Signs of the Times

[From "Christ at the Round Table," by E. Stanley Jones]

The ... interpreter was a Christian tremendously in earnest. He was very anxious that the message should go through with effect and power. He was tense. ... It was not that he was nervous about the question of being able to interpret, for he was a graduate of a university, but he was strained because of his inner spiritual anxiety. And this sense of strain was spoiling everything. There wasn't the sense of quiet faith in God and the message. I felt like stopping the address, unfolding his clenched fists, and stroking bhis overwrought soul into quiet peace and trust, and saying, "Now let's trust God—He will see it through." But I could not, and the meeting was spoiled. I longed to teach him this lesson, for I had been taught it some years before. My whole work was strained. I was so eager that I was overwrought. In a series of evangelistic meetings I was pulling and tugging to get men to decision, but the results were meager. I felt as though I could take a cudgel and beat them into the kingdom of God!

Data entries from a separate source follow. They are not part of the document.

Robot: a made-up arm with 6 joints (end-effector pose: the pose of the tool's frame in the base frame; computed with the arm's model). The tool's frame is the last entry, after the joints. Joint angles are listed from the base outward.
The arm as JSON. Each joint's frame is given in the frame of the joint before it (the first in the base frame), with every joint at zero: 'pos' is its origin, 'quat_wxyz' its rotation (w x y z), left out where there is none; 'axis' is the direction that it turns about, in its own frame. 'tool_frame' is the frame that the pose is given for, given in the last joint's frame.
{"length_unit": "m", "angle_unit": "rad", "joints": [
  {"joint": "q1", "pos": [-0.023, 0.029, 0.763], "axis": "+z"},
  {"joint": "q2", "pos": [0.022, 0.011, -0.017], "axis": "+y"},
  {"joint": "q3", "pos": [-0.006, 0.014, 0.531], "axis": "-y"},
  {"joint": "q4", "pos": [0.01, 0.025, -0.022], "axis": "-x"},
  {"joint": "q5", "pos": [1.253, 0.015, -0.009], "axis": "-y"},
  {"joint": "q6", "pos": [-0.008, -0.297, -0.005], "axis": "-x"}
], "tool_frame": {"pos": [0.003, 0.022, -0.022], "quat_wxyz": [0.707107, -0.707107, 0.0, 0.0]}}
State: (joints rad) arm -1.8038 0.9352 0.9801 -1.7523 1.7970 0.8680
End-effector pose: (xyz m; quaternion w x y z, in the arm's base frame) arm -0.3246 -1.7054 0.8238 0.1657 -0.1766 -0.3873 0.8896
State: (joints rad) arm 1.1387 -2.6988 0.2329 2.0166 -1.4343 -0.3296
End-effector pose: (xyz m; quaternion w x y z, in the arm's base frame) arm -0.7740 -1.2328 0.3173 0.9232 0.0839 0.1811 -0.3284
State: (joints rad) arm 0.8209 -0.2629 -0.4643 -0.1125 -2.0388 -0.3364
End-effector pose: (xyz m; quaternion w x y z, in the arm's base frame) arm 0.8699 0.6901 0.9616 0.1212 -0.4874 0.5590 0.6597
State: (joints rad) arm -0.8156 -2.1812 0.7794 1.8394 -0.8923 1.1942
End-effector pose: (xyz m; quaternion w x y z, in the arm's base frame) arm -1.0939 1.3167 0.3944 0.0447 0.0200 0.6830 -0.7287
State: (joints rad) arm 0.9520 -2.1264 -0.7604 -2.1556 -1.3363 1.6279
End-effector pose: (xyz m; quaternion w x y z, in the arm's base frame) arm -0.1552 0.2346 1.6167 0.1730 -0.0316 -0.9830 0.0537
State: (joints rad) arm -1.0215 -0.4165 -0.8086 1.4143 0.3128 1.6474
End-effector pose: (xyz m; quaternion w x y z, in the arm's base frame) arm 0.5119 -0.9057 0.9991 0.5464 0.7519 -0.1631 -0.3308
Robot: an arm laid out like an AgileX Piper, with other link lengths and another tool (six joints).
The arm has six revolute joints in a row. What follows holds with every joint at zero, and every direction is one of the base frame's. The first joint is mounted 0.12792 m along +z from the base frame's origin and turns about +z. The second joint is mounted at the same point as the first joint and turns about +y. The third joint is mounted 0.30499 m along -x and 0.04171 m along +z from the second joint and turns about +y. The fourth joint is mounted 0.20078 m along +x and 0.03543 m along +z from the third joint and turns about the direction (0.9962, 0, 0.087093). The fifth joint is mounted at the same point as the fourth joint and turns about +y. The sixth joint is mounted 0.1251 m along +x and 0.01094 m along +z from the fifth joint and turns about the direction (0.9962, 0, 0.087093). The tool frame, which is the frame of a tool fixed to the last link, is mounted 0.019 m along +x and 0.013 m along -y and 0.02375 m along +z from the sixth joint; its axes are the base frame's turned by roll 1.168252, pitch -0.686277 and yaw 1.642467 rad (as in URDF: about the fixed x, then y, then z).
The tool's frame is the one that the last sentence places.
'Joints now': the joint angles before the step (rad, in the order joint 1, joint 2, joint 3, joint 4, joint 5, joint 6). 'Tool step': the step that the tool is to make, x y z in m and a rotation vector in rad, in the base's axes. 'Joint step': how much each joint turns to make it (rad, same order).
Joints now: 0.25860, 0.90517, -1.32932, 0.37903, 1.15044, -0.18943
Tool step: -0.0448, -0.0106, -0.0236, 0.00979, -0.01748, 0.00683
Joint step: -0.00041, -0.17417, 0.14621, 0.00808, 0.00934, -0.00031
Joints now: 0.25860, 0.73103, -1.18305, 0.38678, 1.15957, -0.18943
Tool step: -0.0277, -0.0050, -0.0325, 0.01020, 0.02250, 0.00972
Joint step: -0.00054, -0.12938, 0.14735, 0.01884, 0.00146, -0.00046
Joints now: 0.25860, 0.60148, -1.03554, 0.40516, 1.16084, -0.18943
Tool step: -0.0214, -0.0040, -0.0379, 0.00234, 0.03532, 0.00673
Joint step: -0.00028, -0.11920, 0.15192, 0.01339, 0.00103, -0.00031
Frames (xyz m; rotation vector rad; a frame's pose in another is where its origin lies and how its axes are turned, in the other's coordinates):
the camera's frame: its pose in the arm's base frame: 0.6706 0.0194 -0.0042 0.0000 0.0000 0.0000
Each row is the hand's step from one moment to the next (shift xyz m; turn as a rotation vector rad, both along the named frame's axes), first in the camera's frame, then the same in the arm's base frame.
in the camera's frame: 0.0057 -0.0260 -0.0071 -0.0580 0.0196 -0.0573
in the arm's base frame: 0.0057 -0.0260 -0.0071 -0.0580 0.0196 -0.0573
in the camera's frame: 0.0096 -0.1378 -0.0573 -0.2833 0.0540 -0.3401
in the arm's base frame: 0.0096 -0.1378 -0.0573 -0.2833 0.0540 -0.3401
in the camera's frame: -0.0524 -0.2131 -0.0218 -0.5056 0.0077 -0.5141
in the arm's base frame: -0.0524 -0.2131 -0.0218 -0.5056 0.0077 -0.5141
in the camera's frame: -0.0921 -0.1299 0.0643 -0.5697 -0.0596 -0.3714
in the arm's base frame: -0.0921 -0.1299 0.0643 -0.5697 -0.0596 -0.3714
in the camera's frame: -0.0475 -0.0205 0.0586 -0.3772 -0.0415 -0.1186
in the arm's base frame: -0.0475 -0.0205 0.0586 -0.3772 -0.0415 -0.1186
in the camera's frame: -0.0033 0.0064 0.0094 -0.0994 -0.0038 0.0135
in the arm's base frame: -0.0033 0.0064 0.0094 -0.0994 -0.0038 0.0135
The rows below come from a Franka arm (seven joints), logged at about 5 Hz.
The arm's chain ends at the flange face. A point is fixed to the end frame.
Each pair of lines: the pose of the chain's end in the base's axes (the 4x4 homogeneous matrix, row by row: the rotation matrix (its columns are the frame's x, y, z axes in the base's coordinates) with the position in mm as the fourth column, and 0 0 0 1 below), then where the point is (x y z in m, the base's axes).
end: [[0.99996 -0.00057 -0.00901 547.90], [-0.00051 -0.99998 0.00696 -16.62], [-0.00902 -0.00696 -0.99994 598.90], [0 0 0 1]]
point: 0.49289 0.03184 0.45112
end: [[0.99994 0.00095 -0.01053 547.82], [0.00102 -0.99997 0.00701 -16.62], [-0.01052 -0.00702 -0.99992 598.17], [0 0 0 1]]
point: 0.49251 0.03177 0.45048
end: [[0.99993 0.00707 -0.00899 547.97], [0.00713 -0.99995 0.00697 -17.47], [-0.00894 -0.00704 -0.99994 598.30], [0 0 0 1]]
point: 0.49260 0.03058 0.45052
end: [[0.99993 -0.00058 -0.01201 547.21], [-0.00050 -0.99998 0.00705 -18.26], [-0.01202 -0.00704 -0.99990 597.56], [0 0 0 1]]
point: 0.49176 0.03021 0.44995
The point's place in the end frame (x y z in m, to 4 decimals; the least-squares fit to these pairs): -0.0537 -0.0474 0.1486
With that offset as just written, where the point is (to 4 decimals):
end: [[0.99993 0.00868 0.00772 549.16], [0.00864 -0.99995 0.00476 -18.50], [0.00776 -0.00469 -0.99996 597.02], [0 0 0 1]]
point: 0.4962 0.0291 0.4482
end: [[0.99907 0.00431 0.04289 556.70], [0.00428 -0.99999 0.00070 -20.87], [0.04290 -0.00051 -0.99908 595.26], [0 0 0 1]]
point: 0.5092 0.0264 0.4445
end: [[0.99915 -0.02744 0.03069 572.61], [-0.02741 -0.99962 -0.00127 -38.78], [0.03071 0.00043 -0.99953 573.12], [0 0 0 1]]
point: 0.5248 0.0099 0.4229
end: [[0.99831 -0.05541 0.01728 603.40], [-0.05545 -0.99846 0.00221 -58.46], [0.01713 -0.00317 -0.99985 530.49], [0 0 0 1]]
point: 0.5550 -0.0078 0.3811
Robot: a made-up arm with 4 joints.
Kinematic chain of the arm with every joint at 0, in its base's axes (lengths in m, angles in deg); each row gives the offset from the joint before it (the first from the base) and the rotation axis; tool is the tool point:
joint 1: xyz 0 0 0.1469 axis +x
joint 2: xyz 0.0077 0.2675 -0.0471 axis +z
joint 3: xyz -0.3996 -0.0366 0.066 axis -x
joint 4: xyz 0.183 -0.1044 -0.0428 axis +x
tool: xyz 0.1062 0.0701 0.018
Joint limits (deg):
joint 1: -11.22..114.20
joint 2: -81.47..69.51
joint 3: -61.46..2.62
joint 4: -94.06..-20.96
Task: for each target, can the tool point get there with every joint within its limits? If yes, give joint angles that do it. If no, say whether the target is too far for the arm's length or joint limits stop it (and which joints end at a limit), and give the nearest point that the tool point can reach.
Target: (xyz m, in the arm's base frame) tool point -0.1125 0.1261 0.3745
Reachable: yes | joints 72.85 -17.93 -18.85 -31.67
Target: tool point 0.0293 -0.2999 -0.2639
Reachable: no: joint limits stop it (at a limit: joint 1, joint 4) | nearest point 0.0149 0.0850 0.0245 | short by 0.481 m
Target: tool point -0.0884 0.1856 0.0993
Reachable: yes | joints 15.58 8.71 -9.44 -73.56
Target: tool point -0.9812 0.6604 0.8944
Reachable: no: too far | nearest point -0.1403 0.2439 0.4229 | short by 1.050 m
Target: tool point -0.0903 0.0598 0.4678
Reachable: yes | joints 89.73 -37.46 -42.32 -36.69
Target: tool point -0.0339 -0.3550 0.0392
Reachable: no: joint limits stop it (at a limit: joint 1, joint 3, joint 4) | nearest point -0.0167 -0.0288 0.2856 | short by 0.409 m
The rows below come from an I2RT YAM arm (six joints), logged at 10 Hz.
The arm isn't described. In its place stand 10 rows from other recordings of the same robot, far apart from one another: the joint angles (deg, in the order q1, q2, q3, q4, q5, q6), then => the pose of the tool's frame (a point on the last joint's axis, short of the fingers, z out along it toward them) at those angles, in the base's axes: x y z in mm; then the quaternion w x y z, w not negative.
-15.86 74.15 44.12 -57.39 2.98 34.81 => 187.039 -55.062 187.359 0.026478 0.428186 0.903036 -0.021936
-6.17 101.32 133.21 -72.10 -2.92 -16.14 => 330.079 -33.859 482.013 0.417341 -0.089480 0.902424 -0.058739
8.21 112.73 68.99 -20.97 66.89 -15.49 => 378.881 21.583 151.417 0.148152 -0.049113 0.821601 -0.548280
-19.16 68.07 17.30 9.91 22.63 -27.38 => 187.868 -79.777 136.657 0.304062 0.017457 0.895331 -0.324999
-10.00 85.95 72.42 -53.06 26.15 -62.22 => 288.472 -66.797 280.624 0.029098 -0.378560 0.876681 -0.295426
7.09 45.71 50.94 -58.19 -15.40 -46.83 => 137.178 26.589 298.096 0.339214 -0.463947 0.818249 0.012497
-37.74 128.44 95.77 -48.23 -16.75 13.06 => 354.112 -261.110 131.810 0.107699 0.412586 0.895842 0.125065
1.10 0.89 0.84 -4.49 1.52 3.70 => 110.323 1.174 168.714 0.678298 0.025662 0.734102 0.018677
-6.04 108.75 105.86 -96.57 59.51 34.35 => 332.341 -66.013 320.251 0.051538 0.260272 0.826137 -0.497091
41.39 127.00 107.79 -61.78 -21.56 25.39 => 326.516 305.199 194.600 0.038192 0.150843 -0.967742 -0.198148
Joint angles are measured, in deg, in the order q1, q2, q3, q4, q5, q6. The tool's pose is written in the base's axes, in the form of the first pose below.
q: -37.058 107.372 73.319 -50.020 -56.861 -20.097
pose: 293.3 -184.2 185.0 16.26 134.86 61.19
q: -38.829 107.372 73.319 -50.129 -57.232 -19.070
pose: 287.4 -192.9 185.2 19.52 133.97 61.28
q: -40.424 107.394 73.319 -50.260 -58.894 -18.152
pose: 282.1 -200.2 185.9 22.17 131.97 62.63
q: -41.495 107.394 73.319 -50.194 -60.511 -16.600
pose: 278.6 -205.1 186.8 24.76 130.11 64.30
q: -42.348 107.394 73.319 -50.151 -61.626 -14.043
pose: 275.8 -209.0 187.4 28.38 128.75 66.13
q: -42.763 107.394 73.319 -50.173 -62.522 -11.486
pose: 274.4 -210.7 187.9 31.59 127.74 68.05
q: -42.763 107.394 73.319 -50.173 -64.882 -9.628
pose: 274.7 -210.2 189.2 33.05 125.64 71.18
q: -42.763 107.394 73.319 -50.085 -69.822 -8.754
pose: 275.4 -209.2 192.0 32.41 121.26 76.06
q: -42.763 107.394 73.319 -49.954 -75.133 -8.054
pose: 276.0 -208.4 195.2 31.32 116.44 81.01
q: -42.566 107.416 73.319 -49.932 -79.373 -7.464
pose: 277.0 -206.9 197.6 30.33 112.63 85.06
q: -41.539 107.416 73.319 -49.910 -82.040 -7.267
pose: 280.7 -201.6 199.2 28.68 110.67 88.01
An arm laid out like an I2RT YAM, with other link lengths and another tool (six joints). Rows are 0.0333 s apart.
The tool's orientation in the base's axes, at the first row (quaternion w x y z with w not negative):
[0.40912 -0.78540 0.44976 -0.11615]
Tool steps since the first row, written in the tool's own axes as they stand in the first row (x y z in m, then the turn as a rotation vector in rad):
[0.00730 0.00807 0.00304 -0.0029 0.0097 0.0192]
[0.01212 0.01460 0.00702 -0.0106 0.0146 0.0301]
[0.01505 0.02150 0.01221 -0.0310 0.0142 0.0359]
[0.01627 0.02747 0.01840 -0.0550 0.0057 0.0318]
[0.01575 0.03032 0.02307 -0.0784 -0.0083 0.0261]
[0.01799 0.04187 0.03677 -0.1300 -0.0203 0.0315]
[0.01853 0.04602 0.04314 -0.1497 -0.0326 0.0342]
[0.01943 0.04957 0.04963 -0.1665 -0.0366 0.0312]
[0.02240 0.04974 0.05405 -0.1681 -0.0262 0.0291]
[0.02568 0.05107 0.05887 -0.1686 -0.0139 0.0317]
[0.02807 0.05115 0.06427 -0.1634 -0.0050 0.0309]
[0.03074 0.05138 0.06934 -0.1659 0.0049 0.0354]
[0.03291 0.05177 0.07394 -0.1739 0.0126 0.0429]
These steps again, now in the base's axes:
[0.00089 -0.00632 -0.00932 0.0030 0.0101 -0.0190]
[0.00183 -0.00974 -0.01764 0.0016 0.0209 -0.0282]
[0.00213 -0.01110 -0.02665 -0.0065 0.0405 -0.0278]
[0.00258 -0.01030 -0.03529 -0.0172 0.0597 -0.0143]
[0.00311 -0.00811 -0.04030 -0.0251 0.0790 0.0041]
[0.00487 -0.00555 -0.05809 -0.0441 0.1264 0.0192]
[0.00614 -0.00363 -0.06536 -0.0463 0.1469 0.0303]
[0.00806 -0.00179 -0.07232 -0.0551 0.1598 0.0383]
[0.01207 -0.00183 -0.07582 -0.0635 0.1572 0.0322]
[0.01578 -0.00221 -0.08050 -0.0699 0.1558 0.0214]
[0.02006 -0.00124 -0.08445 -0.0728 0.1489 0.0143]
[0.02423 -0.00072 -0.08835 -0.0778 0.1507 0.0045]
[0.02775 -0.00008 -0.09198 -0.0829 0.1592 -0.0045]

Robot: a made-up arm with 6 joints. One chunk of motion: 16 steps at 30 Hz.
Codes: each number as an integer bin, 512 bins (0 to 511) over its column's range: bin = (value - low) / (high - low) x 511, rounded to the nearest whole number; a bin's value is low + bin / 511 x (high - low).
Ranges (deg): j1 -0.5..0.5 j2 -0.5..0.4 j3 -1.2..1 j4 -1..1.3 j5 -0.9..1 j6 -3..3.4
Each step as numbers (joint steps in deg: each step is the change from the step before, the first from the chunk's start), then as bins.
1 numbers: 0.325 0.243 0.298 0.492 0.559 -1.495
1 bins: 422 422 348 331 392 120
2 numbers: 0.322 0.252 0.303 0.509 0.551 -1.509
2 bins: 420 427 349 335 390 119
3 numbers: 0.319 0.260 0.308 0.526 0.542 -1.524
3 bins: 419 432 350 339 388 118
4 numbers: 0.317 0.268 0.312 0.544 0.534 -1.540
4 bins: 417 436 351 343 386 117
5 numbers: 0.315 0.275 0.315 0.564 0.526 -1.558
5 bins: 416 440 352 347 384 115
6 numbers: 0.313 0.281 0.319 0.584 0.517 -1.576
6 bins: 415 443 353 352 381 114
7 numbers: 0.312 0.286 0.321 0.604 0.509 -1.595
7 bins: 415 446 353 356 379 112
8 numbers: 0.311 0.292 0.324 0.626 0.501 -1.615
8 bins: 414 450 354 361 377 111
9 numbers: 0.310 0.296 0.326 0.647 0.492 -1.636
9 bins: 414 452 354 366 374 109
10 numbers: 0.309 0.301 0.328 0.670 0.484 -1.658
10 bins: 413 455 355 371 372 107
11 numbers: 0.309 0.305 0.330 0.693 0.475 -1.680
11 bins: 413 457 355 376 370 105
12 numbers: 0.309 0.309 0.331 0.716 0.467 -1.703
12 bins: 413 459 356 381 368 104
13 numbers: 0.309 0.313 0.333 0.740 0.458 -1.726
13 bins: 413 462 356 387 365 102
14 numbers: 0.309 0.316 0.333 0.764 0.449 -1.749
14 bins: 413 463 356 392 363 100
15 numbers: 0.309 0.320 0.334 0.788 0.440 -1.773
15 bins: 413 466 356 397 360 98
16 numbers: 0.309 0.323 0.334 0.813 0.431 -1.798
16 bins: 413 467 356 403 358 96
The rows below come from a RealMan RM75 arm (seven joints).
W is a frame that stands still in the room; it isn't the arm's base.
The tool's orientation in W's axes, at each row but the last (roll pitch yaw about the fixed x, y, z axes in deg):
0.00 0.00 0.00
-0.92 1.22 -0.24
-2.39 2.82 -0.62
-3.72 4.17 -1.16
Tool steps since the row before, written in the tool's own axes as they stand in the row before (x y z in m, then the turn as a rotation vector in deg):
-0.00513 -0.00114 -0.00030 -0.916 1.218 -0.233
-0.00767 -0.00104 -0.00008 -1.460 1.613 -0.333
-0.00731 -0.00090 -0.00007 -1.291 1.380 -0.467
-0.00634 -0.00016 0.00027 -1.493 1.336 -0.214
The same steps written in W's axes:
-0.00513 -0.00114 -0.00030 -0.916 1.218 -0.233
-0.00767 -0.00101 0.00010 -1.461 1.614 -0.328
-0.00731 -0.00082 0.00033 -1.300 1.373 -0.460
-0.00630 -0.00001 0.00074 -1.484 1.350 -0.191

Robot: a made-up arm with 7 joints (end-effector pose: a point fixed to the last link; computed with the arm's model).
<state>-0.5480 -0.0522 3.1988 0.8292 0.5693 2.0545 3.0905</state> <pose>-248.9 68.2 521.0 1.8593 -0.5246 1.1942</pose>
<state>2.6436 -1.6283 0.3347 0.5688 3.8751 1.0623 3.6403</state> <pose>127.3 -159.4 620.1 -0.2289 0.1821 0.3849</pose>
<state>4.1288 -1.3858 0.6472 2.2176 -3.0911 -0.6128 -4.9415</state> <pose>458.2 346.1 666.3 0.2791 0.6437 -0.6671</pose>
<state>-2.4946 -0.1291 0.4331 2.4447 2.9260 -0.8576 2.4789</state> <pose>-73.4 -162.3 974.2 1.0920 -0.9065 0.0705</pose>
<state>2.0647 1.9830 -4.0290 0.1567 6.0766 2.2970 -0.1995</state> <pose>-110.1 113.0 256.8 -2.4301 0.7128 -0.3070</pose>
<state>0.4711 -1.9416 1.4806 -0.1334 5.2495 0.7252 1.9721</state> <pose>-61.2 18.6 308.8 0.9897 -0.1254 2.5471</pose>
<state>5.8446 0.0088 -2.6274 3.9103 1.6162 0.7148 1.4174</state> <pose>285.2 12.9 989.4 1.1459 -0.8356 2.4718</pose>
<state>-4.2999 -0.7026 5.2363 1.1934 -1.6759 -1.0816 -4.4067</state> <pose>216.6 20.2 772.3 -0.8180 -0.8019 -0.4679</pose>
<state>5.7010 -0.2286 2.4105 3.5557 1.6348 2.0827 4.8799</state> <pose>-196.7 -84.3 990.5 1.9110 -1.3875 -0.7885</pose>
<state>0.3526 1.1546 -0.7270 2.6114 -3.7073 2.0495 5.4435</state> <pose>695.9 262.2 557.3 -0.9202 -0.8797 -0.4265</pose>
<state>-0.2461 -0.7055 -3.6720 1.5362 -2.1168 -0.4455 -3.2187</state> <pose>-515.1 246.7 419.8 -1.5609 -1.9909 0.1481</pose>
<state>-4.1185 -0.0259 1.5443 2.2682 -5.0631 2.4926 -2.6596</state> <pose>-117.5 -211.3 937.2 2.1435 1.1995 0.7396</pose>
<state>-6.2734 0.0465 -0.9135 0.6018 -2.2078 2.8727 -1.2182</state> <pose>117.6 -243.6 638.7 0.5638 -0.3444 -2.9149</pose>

After one of the services I went out and lay down under an apple tree, exhausted. The beautiful Virginia apples were hanging on the tree above me. The Master came to me and seemed to say, "My child, you're tired, aren't you?" "Yes, I replied, "I have a right to be, for I've worked hard." "And you are out of patience, aren't you?" "Yes, I am," I replied, "but I think I have a right to be when they are so dull and unresponsive." "Do you see this tree?" said the Master. "How is it bringing forth fruit? Is it working itself up into a strain and frenzy in order to produce fruit?" "No," I said. "It seems to be just quietly pouring its life through the branches into the apples and they are becoming beautiful and ripe." He quietly replied, "You are in me, as the branch in the vine. Keep the channels open, let my life flow through you into the fruit, and it will be abundant." I arose with a new sense of trust and inward poise and calm. I need worry no more about the results. I would simply keep open the channels for Life to flow. Service was no longer a strain, but a joy. And the fruit was now more abundant, for it was not mine, but his.